Now, the user changes their email. For example:
cqlsh:iteblog_keyspace> UPDATE iteblog_users_with_status_updates SET email = 'iteblog@iteblog.com'
... WHERE username = 'iteblog';
cqlsh:iteblog_keyspace> select username, email, encrypted_password, body from iteblog_users_with_status_updates;
username | email | encrypted_password | body
----------+---------------------+------------------------------------+---------------------
iteblog | iteblog@iteblog.com | 0x877e8c36efa827dbd4cafbc92dd90d76 | Learning Cassandra!
iteblog | iteblog@iteblog.com | 0x877e8c36efa827dbd4cafbc92dd90d76 | I love Cassandra!
(2 rows)
The query output shows that the email for all rows with the username 'iteblog' has been updated. This demonstrates the power of static columns.
The table now contains the user's mailbox and password. If your frontend application allows users to modify their mailbox and password, the backend system must first retrieve the current values, as follows:
cqlsh:iteblog_keyspace> SELECT "username", "email", "encrypted_password"
... FROM "iteblog_users_with_status_updates"

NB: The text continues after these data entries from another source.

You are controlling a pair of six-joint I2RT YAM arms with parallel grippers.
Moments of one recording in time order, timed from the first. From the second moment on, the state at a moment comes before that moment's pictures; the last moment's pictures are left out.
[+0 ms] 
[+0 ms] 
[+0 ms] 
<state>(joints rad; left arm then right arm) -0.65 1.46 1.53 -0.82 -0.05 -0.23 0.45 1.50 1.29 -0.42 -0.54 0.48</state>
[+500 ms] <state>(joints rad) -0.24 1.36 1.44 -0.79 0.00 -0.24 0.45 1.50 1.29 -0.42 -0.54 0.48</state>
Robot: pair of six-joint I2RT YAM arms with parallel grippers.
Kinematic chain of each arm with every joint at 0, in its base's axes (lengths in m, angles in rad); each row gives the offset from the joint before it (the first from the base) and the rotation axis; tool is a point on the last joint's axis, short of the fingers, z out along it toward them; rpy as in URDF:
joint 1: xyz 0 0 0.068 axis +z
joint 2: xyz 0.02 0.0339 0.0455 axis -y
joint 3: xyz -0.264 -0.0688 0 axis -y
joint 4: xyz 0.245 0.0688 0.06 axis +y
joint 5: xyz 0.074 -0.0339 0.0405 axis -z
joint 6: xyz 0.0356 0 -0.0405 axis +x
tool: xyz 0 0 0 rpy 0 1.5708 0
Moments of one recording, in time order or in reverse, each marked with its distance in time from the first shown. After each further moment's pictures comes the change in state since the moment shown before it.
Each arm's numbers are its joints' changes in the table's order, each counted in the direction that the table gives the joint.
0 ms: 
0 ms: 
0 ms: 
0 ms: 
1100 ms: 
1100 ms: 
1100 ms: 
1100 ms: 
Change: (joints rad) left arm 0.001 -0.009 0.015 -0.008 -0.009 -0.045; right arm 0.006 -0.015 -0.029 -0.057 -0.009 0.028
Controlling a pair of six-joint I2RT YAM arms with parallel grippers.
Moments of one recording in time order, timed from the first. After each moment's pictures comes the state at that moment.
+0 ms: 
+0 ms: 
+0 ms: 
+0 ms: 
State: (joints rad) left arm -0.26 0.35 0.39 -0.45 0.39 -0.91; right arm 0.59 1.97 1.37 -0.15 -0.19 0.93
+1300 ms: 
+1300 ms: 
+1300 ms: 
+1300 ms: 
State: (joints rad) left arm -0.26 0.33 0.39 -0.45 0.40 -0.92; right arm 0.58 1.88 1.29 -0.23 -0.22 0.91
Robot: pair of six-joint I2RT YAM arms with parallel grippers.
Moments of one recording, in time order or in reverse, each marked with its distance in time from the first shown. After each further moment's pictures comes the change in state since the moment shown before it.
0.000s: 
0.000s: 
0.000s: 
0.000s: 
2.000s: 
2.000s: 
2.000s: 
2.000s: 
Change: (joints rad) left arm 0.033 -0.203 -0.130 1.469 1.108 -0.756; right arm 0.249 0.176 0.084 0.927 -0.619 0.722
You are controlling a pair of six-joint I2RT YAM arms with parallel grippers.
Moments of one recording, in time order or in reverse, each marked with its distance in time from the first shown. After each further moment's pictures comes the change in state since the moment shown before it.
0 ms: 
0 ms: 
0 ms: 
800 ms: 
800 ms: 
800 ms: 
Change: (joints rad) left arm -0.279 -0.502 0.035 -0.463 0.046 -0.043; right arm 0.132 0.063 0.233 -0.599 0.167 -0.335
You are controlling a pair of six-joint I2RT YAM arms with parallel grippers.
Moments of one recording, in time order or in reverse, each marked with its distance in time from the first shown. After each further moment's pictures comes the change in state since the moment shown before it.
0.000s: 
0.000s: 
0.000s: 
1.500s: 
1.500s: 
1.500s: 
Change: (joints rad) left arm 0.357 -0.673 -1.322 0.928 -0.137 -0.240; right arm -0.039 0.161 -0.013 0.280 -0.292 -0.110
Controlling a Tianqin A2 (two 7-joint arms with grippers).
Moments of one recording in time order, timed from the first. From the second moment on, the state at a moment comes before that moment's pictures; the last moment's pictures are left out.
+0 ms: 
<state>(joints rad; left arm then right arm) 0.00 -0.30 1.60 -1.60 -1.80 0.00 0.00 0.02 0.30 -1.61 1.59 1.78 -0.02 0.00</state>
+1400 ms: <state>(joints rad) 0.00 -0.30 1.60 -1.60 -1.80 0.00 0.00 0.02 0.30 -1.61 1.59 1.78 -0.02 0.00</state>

... WHERE "username" = 'iteblog';
username | email | encrypted_password
----------+---------------------+------------------------------------
iteblog | iteblog@iteblog.com | 0x877e8c36efa827dbd4cafbc92dd90d76
iteblog | iteblog@iteblog.com | 0x877e8c36efa827dbd4cafbc92dd90d76
(2 rows)
The query returns the mailbox and password for each row that has the username 'iteblog'. This is not the desired result. To fix this, add the DISTINCT keyword to your query. For example:
cqlsh:iteblog_keyspace> SELECT DISTINCT "username", "email", "encrypted_password"
... FROM "iteblog_users_with_status_updates"
... WHERE "username" = 'iteblog';
username | email | encrypted_password
----------+---------------------+------------------------------------
iteblog | iteblog@iteblog.com | 0x877e8c36efa827dbd4cafbc92dd90d76
(1 rows)
This ensures that only one row is returned, regardless of how many rows exist for the username 'iteblog'.
Although you use the DISTINCT keyword, Cassandra does not fetch all rows for the username 'iteblog' and then remove duplicates. This is because the static column data is stored only once at a low level, so deduplication is not required.